Data Encryption Standard (DES)

Historically, DES has been the predominant standard used for encryption . It was developed more than 20 years ago for the National Bureau of Standards (which later became the National Institute of Standards and Technology, or NIST), and subsequently DES became a standard of the American National Standards Institute (ANSI) . There is a great deal to say about DES and its history, but my purpose here is not to describe the algorithm but simply to summarize its adaptation and use inside the Oracle database. This algorithm requires a 64-bit key, but discards 8 of them, using only 56 bits. An intruder would have to use up to 72,057,594,037,927,936 combinations to guess the key.

DES was an adequate algorithm for quite a while, but the decades-old algorithm shows signs of age. Today's powerful computers might find it easy to crack open even the large number of combinations needed to expose the key.

Triple DES (DES3)

NIST went on to solicit development of another scheme based on the original DES that encrypts data twice or thrice, depending upon the mode used. An intruder trying to guess a key would face 2,112 and 2,168 combinations, in two-pass and three-pass encryption routines, respectively. DES3 uses a 128-bit or 192-bit key, depending on whether it is using a two-pass or three-pass scheme.

Triple DES is now also showing signs of age and, like DES, has become susceptible to determined attacks.

Advanced Encryption Standard (AES)

In November 2001, the Federal Information Processing Standards (FIPS) Publication 197 announced the approval of a new standard, the Advanced Encryption Standard, which became effective in May 2002. The full text of the standard can be obtained from NIST at http://csrc.nist.gov/CryptoToolkit/aes/round2/r2report.pdf (or visit the book's web site for the link).

Later in this chapter, I'll show how you can use these algorithms by specifying options or selecting constants in Oracle's built-in packages.

4.1.5. Padding and Chaining

When a piece of data is encrypted, it is not encrypted as a whole by the algorithm.
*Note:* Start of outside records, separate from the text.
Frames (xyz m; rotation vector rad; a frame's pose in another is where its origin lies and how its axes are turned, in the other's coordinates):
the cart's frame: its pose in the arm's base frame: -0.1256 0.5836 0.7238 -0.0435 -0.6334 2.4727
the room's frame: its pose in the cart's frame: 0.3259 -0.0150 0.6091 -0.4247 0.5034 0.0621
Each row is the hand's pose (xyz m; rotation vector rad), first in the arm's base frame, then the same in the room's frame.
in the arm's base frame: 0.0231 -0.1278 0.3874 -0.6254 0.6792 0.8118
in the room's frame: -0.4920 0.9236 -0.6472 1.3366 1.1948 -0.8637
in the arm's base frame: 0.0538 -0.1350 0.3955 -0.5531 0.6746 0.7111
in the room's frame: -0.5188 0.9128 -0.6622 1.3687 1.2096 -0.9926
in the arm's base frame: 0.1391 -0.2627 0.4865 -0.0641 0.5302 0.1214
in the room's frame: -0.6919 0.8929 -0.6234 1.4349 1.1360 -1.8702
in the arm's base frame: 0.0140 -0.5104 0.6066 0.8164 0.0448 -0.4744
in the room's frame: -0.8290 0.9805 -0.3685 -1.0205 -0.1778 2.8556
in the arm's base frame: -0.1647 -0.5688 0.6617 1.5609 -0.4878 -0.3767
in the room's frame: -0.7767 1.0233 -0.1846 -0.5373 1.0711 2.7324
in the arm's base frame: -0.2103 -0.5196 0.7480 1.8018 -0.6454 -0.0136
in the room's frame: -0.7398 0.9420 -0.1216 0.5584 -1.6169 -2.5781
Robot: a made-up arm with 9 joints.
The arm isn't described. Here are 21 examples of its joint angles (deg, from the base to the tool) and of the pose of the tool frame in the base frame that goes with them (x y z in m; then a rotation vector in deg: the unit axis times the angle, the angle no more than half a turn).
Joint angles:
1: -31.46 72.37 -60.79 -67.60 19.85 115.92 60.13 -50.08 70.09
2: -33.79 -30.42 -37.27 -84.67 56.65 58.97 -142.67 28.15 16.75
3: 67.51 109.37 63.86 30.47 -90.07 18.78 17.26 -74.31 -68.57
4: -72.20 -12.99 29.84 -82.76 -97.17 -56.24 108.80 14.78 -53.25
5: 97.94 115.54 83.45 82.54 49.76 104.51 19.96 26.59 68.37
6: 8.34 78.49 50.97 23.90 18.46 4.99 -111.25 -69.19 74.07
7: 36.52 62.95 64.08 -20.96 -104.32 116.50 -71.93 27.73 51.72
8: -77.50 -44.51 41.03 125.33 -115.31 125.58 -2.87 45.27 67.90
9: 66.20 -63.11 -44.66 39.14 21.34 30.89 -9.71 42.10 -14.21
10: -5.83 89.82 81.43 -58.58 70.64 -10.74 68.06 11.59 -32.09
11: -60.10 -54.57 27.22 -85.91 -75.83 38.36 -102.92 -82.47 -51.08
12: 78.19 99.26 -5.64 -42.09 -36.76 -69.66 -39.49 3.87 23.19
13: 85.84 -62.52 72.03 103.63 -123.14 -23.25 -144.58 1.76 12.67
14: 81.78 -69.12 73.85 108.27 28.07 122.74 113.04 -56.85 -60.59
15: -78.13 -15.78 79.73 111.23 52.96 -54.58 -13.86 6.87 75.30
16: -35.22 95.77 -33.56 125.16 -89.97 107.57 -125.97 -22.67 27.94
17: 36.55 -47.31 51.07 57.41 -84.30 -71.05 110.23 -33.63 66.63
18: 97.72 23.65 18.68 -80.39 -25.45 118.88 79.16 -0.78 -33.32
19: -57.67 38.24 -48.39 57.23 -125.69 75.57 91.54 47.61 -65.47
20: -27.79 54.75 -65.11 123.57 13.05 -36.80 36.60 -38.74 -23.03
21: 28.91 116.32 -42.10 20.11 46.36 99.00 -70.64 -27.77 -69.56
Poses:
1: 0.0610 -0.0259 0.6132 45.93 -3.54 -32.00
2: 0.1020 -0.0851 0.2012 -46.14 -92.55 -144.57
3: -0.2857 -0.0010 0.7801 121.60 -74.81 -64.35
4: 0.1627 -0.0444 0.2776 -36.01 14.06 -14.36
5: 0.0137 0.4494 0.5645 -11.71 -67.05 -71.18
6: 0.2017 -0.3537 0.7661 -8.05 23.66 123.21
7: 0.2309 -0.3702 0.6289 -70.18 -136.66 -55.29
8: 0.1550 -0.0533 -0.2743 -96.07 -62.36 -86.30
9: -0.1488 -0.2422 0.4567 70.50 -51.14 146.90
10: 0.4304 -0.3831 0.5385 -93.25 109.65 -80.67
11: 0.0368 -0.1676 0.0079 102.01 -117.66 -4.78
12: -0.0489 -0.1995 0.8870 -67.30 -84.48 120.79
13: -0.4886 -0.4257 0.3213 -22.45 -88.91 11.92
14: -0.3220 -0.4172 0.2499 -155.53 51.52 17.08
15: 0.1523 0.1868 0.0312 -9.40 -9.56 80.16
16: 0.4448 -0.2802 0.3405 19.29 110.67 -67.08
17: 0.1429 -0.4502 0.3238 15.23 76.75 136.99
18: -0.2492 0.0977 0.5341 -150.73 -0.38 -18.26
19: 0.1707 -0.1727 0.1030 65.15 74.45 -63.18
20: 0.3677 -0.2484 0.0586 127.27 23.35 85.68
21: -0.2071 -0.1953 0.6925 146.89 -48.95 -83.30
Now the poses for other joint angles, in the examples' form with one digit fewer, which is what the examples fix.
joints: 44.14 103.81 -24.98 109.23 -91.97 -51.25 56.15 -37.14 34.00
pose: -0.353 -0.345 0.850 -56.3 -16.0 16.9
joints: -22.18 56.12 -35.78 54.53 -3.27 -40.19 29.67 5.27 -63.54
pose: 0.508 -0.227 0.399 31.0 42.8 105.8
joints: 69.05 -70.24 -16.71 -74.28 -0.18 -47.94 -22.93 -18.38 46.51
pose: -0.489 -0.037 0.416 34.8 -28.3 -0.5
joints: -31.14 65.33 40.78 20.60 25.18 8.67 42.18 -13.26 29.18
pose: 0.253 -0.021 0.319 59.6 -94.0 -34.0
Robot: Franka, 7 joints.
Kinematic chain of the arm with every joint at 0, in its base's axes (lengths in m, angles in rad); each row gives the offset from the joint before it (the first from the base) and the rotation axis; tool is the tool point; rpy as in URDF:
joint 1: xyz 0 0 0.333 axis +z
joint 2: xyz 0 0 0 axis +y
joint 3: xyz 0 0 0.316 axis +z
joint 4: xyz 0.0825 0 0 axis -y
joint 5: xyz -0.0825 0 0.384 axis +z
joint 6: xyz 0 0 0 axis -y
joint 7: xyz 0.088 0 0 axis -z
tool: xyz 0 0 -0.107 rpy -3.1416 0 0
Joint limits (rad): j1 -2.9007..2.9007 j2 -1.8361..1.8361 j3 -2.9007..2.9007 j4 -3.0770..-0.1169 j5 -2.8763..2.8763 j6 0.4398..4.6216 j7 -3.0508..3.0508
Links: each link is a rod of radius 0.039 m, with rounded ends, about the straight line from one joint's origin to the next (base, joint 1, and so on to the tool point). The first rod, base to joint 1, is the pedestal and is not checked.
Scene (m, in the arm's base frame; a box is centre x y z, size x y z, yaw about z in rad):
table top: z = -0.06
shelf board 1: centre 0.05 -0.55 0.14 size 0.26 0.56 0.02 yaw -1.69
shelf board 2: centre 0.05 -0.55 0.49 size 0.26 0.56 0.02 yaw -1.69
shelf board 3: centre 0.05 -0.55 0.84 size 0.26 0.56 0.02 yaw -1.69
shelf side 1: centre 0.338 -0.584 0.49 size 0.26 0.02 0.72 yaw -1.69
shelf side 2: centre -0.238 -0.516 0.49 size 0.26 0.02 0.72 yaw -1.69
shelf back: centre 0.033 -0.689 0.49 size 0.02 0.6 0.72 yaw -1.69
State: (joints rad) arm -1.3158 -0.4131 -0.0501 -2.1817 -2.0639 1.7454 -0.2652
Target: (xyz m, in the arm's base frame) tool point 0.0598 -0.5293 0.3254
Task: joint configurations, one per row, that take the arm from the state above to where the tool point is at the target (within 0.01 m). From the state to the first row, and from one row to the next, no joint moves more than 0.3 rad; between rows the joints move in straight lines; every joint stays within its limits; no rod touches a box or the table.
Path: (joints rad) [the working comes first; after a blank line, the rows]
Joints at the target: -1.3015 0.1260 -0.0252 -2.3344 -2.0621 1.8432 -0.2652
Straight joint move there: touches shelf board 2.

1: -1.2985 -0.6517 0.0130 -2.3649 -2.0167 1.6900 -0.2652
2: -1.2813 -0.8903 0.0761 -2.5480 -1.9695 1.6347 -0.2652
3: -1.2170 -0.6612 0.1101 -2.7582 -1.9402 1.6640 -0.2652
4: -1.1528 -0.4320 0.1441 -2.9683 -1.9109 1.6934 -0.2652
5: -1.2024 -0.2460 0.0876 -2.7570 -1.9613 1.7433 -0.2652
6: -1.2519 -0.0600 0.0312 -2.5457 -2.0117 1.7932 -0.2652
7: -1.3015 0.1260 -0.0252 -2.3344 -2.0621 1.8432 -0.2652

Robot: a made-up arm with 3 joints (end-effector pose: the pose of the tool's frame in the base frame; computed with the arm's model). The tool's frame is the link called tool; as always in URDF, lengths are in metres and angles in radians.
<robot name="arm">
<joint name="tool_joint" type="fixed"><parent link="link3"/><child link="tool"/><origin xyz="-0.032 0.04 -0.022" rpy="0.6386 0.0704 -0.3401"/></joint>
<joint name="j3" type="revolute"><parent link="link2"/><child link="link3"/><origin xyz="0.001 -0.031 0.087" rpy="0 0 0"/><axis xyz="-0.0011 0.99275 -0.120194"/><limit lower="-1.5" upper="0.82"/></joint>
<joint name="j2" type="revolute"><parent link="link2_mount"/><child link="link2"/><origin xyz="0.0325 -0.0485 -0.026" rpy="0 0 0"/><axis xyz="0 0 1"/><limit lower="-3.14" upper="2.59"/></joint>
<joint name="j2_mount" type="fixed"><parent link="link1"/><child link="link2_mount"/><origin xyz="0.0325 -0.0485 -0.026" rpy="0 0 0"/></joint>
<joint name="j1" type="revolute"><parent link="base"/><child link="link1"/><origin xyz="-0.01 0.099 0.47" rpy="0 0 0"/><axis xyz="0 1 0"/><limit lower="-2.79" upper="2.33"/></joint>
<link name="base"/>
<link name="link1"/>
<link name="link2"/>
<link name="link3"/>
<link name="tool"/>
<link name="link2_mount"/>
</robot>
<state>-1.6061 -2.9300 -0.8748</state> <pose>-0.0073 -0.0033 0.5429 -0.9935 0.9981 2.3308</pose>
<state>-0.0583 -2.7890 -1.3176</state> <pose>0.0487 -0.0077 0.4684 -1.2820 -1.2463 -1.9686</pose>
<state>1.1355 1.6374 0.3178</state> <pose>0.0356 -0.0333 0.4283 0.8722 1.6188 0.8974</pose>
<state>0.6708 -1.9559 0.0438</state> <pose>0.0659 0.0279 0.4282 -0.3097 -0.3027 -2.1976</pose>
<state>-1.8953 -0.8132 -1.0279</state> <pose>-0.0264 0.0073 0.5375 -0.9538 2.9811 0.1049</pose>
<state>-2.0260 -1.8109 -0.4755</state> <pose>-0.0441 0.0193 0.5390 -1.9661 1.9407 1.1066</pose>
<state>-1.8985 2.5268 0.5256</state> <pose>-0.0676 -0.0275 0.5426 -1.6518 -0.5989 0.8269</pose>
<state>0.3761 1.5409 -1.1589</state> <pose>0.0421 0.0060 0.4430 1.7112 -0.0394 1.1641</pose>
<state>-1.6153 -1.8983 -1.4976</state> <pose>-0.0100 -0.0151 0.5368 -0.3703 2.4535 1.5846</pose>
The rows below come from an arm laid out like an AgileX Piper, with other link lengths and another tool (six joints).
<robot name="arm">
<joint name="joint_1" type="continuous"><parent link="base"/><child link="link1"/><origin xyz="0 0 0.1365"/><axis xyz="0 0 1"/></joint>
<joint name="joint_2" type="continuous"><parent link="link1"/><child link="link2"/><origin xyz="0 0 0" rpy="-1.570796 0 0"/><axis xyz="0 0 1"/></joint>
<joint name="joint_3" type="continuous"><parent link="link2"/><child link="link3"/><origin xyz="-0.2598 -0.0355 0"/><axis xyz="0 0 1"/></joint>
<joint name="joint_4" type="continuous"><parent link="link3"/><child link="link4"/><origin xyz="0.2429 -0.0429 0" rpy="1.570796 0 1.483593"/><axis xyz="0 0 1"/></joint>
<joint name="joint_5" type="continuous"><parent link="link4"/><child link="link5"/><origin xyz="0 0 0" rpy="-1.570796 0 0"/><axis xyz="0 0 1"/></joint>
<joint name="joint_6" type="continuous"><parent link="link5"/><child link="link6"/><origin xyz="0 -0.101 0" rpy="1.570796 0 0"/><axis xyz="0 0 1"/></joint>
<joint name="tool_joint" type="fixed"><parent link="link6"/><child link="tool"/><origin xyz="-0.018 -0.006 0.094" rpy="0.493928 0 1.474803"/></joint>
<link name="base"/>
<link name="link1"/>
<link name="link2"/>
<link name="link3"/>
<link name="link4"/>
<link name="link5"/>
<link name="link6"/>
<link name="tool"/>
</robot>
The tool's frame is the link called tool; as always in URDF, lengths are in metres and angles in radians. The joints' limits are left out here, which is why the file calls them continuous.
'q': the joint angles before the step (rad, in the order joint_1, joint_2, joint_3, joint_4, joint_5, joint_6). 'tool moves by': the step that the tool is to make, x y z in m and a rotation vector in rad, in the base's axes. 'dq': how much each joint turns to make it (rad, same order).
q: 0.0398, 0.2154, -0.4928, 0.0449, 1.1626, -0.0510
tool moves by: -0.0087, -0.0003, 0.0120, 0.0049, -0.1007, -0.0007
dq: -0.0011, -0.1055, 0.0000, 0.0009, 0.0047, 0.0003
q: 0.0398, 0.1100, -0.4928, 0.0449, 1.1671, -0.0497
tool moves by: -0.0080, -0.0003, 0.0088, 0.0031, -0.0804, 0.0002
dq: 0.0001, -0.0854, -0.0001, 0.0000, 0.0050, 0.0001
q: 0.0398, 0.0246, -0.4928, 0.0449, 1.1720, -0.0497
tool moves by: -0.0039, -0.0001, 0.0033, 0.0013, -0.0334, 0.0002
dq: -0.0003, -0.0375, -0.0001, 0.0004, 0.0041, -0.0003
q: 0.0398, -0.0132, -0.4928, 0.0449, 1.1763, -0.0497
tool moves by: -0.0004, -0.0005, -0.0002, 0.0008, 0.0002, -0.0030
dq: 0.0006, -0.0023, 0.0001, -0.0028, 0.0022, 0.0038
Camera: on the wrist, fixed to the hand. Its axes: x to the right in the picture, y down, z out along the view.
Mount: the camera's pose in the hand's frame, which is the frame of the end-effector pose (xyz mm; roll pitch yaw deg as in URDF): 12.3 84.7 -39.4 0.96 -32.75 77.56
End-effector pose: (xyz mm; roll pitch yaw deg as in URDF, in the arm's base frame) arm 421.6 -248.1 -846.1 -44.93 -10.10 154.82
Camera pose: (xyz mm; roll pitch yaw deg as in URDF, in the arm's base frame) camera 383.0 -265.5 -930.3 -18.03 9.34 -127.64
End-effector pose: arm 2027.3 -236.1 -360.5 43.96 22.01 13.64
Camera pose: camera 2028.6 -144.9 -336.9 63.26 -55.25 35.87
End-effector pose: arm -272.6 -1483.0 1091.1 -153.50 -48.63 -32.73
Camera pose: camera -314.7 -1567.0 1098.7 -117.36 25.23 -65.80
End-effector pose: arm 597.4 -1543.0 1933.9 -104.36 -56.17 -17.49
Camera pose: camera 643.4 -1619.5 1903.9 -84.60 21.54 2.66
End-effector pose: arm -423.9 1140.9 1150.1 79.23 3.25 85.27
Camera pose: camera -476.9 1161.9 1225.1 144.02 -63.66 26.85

It's usually broken into chunks of eight bytes each, and then each chunk is operated on independently. Of course, the length of the data may not be an exact multiple of eight; in such a case, the algorithm adds some characters to the last chunk to make it exactly eight bytes long. This process is known as padding . This padding also has to be done right so an attacker won't be able to figure out what was padded and then guess the key from there. To securely pad the values, you can use a pre-developed padding method, which is available in Oracle, known as Public Key Cryptography System #5 (PKCS#5). There are several other padding options that allow for padding with zeros and for no padding at all. Later in this chapter, I'll show how you can use padding by specifying options or selecting constants in Oracle's built-in packages.

When data is divided into chunks, there needs to be a way to connect back together those chunks, a process known as chaining. The overall security of an encryption system depends upon how chunks are connected and encryptedindependently or in conjunction with the adjacent chunks. Oracle supports the following chaining methods:

CBC: Cipher Block Chaining, the most common chaining method.
ECB: Electronic Code Book
CFB: Cipher Feedback
OFB: Output Feedback

Later in this chapter, I'll show how you can use these methods by specifying options or selecting constants in Oracle's built-in packages.